In this study, the inelastic buckling equation of a thin plate subjected to all in-plane loads is analytically solved and the inelastic buckling coefficient is explicitly estimated. Using the deformation theory of plasticity, a multiaxial nonlinear stress–strain curve is supposed which is described by the Ramberg–Osgood representation and the von Mises criterion. Due to buckling, the variations are applied on the secant modulus, the Poisson’s ratio and the normal and shear strains. Then, the inelastic buckling equation of a perfect thin rectangular plate subjected to combined biaxial and shear loads is completely developed. Applying the generalized integral transform technique, the equation is straightforwardly converted to an eigenvalue problem in a dimensionless form. Initially, a geometrical solution and an algorithm are presented to find the lowest inelastic buckling coefficient \(\left( {k_{s} } \right)\). The solution is successfully validated by some results in the literature. Then, a semi-analytical solution is proposed to simplify the calculation of \(k_{s}\). The method of linear least squares is applied in two stages on the obtained results and an approximate polynomial equation is found which is usually solved by trial and error. The obtained results show good agreement between the proposed semi-analytical and geometrical methods, so that the differences are < 12%. The semi-analytical solution is easily programmed in usual scientific calculators and can be applied for practical purposes.

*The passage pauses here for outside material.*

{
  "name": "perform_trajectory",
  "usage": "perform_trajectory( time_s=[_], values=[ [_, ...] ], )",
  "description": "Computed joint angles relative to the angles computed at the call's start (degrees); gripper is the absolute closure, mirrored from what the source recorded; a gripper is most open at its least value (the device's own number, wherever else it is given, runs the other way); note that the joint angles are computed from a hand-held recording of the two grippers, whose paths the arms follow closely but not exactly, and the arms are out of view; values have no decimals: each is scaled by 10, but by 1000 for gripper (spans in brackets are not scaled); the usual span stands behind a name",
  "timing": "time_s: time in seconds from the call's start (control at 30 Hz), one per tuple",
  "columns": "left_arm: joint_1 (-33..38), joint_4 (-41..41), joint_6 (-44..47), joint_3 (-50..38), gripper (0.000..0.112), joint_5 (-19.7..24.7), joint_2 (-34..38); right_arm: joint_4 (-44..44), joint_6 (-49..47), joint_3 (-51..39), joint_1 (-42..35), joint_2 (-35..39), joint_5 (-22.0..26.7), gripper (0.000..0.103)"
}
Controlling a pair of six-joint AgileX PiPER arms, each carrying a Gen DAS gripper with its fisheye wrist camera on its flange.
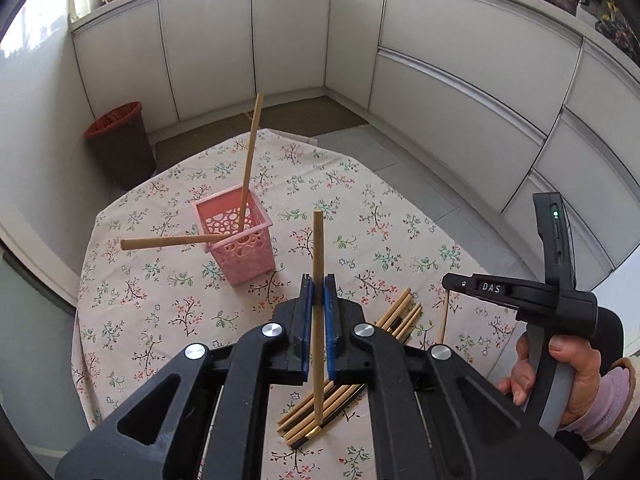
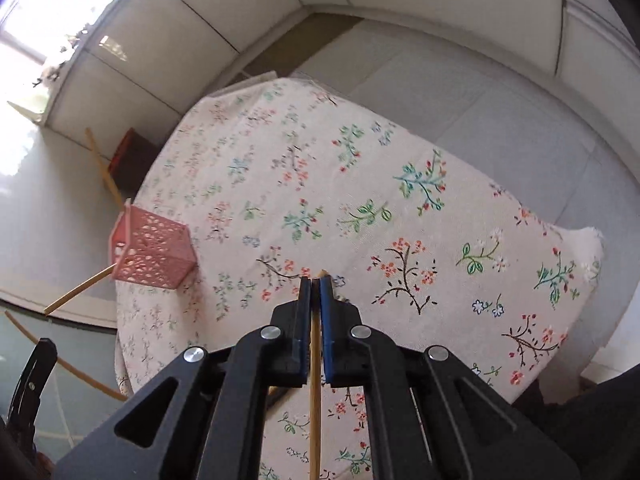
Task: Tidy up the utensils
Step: 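Carry the chopstick with the left tool above the pink holder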
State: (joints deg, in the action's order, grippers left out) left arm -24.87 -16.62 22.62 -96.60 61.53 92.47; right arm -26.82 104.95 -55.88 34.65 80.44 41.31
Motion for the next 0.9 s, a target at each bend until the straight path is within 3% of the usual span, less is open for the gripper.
perform_trajectory(
  time_s=[0.43, 0.7, 0.9],
  values=[
    [25, -51, -27, 26, 107, -23, -72, -172, -50, -150, 157, -47, 213, 98],
    [38, -44, -42, -32, 107, 12, -67, -177, -159, -274, 157, -23, 263, 98],
    [49, -23, -85, -163, 107, 57, -9, -151, -264, -394, 114, 12, 278, 98]
  ],
)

在这项研究中，分析了薄板在所有面内载荷下的非弹性屈曲方程，并明确估计了非弹性屈曲系数。使用塑性变形理论，假定了多轴非线性应力-应变曲线，该曲线由Ramberg-Osgood表示法和von Mises准则描述。由于屈曲，变化适用于割线模量，泊松比以及法向和剪切应变。然后，完全发展了理想的矩形薄板在双轴和剪力共同作用下的非弹性屈曲方程。应用广义积分变换技术，可以将方程以无量纲形式直接转换为特征值问题。最初，\（\ left（{k_ {s}} \ right）\）。该解决方案已通过文献中的一些结果成功验证。然后，提出了一种半解析解来简化\（k_ {s} \）的计算。对获得的结果分两个阶段应用线性最小二乘法，并找到一个近似多项式方程，通常通过反复试验求解。所得结果表明，所提出的半解析方法与几何方法之间具有很好的一致性，因此差异<12％。半解析解决方案可在常规科学计算器中轻松编程，并可用于实际目的。